**YOUR TASK:**
The output should be all entries, each matching the original exactly.
INFORMATION SHOWN START
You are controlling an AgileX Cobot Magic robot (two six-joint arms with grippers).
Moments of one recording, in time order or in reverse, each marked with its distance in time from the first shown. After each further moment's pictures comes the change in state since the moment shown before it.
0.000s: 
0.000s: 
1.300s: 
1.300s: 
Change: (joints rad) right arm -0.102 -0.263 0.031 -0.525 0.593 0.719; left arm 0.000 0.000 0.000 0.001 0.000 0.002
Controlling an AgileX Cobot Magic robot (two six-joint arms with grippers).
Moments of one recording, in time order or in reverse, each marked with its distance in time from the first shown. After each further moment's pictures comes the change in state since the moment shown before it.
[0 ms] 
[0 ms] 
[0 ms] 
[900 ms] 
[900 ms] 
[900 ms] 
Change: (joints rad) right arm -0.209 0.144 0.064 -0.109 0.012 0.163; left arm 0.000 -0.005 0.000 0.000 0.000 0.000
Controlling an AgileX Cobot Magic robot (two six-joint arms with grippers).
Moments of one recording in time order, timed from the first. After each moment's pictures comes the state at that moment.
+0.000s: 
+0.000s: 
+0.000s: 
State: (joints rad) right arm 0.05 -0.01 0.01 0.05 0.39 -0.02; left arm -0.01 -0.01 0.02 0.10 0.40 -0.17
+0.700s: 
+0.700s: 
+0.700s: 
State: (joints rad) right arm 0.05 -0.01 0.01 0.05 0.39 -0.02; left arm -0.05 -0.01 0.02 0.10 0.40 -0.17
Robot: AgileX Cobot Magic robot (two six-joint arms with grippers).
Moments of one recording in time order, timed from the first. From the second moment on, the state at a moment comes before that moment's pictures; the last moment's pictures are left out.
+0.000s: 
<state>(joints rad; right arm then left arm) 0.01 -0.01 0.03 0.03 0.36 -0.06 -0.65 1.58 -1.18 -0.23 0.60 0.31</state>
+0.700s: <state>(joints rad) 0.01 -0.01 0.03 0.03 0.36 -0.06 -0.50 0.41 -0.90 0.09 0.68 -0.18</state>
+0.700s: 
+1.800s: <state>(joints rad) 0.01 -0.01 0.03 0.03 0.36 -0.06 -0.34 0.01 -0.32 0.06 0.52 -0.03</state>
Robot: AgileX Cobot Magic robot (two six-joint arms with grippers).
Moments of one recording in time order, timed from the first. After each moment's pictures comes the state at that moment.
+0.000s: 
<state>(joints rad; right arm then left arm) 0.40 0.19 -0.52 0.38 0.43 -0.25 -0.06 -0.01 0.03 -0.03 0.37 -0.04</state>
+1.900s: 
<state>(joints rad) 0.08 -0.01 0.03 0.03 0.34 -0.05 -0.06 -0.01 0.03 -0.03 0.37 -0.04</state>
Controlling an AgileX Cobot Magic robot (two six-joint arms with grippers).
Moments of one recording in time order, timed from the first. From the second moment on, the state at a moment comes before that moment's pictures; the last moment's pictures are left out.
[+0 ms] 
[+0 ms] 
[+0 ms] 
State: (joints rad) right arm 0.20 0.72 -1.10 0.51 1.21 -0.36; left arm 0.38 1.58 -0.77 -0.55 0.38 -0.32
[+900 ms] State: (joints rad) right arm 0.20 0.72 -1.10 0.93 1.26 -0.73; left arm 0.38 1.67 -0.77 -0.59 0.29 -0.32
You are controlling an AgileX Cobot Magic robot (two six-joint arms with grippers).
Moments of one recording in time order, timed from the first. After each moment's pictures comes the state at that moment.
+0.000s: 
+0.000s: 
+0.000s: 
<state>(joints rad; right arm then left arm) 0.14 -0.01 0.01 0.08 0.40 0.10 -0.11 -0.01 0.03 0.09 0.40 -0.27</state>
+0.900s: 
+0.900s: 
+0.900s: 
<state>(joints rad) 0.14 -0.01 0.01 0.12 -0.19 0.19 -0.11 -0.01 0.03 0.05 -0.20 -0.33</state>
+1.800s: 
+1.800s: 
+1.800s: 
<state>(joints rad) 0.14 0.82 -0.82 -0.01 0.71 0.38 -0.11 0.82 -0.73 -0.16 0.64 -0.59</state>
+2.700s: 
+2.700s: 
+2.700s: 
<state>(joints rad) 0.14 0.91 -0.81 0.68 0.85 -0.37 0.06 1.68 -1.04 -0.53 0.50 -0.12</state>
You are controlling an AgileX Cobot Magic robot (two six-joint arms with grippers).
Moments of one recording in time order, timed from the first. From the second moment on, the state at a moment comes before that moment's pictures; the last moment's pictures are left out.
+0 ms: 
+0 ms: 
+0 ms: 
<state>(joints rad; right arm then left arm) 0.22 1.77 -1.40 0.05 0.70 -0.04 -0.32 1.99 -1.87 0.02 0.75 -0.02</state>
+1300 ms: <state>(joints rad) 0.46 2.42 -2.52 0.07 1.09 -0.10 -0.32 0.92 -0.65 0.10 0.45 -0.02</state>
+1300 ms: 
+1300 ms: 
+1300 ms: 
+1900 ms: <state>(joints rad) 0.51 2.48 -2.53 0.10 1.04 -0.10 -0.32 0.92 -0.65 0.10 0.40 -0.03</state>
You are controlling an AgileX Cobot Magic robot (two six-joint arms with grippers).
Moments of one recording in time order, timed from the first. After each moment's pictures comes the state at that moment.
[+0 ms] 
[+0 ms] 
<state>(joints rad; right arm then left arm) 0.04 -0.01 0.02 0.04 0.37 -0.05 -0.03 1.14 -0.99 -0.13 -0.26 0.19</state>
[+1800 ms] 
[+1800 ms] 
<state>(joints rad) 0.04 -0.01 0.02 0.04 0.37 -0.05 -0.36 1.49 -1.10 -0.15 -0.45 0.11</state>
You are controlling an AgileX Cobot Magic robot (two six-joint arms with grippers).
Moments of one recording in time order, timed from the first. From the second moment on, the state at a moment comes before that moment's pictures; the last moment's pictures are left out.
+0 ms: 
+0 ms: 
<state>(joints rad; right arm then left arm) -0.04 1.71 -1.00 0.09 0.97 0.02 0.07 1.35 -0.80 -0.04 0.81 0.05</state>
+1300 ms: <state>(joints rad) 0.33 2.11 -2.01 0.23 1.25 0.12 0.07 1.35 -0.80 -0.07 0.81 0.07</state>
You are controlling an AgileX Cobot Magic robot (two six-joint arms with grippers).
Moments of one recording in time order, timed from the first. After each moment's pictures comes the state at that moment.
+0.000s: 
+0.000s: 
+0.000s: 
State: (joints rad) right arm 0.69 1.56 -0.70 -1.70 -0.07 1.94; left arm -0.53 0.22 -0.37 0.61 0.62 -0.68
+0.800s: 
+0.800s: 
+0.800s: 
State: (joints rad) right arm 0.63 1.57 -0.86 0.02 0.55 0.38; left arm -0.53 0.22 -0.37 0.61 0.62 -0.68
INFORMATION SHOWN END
**SOLUTION TO THE PROBLEM:**
You are controlling an AgileX Cobot Magic robot (two six-joint arms with grippers).
Moments of one recording, in time order or in reverse, each marked with its distance in time from the first shown. After each further moment's pictures comes the change in state since the moment shown before it.
0.000s: 
0.000s: 
1.300s: 
1.300s: 
Change: (joints rad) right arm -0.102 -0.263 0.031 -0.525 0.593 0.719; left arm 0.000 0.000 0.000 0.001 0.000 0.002
Controlling an AgileX Cobot Magic robot (two six-joint arms with grippers).
Moments of one recording, in time order or in reverse, each marked with its distance in time from the first shown. After each further moment's pictures comes the change in state since the moment shown before it.
[0 ms] 
[0 ms] 
[0 ms] 
[900 ms] 
[900 ms] 
[900 ms] 
Change: (joints rad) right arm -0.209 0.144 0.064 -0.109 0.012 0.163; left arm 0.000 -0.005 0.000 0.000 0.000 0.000
Controlling an AgileX Cobot Magic robot (two six-joint arms with grippers).
Moments of one recording in time order, timed from the first. After each moment's pictures comes the state at that moment.
+0.000s: 
+0.000s: 
+0.000s: 
State: (joints rad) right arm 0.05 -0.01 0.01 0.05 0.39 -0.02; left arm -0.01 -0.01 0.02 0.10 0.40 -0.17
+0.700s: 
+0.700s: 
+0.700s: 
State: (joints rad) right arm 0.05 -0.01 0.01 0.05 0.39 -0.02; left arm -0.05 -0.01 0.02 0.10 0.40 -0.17
Robot: AgileX Cobot Magic robot (two six-joint arms with grippers).
Moments of one recording in time order, timed from the first. From the second moment on, the state at a moment comes before that moment's pictures; the last moment's pictures are left out.
+0.000s: 
<state>(joints rad; right arm then left arm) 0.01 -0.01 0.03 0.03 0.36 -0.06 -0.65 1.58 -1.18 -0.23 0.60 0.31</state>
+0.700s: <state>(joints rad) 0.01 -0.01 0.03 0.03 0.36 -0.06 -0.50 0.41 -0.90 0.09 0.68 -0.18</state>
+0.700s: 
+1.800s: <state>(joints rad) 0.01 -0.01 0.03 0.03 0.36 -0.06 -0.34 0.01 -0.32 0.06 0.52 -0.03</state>
Robot: AgileX Cobot Magic robot (two six-joint arms with grippers).
Moments of one recording in time order, timed from the first. After each moment's pictures comes the state at that moment.
+0.000s: 
<state>(joints rad; right arm then left arm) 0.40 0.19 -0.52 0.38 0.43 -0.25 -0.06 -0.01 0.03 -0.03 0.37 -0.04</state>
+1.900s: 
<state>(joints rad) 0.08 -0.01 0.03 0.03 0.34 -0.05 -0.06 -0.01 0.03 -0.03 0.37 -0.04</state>
Controlling an AgileX Cobot Magic robot (two six-joint arms with grippers).
Moments of one recording in time order, timed from the first. From the second moment on, the state at a moment comes before that moment's pictures; the last moment's pictures are left out.
[+0 ms] 
[+0 ms] 
[+0 ms] 
State: (joints rad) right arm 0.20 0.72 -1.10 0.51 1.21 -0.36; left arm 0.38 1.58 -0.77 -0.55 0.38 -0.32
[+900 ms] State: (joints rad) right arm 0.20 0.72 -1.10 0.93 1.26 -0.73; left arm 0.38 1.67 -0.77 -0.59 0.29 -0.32
You are controlling an AgileX Cobot Magic robot (two six-joint arms with grippers).
Moments of one recording in time order, timed from the first. After each moment's pictures comes the state at that moment.
+0.000s: 
+0.000s: 
+0.000s: 
<state>(joints rad; right arm then left arm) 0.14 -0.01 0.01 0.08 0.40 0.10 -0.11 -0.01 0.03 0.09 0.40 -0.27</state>
+0.900s: 
+0.900s: 
+0.900s: 
<state>(joints rad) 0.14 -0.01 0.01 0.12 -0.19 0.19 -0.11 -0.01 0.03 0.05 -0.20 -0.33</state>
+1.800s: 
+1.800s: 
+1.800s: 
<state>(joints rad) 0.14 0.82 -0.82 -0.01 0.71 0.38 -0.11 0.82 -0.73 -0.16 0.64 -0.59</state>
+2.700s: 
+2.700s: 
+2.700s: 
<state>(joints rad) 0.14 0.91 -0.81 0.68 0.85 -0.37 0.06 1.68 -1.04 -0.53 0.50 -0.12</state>
You are controlling an AgileX Cobot Magic robot (two six-joint arms with grippers).
Moments of one recording in time order, timed from the first. From the second moment on, the state at a moment comes before that moment's pictures; the last moment's pictures are left out.
+0 ms: 
+0 ms: 
+0 ms: 
<state>(joints rad; right arm then left arm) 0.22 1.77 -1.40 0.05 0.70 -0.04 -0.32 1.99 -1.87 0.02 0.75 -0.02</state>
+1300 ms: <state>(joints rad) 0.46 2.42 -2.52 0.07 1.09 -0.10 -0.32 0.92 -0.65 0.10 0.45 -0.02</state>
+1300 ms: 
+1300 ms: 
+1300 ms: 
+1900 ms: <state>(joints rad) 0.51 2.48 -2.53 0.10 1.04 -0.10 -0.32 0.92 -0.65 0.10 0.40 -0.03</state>
You are controlling an AgileX Cobot Magic robot (two six-joint arms with grippers).
Moments of one recording in time order, timed from the first. After each moment's pictures comes the state at that moment.
[+0 ms] 
[+0 ms] 
<state>(joints rad; right arm then left arm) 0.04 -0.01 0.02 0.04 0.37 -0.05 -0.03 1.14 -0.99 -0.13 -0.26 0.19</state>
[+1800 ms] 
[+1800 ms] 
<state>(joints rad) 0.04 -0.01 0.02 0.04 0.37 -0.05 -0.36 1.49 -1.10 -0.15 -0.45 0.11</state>
You are controlling an AgileX Cobot Magic robot (two six-joint arms with grippers).
Moments of one recording in time order, timed from the first. From the second moment on, the state at a moment comes before that moment's pictures; the last moment's pictures are left out.
+0 ms: 
+0 ms: 
<state>(joints rad; right arm then left arm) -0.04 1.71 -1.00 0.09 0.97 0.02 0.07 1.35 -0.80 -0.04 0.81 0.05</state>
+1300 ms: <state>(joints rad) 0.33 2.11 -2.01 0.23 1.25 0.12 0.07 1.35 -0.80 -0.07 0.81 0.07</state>
You are controlling an AgileX Cobot Magic robot (two six-joint arms with grippers).
Moments of one recording in time order, timed from the first. After each moment's pictures comes the state at that moment.
+0.000s: 
+0.000s: 
+0.000s: 
State: (joints rad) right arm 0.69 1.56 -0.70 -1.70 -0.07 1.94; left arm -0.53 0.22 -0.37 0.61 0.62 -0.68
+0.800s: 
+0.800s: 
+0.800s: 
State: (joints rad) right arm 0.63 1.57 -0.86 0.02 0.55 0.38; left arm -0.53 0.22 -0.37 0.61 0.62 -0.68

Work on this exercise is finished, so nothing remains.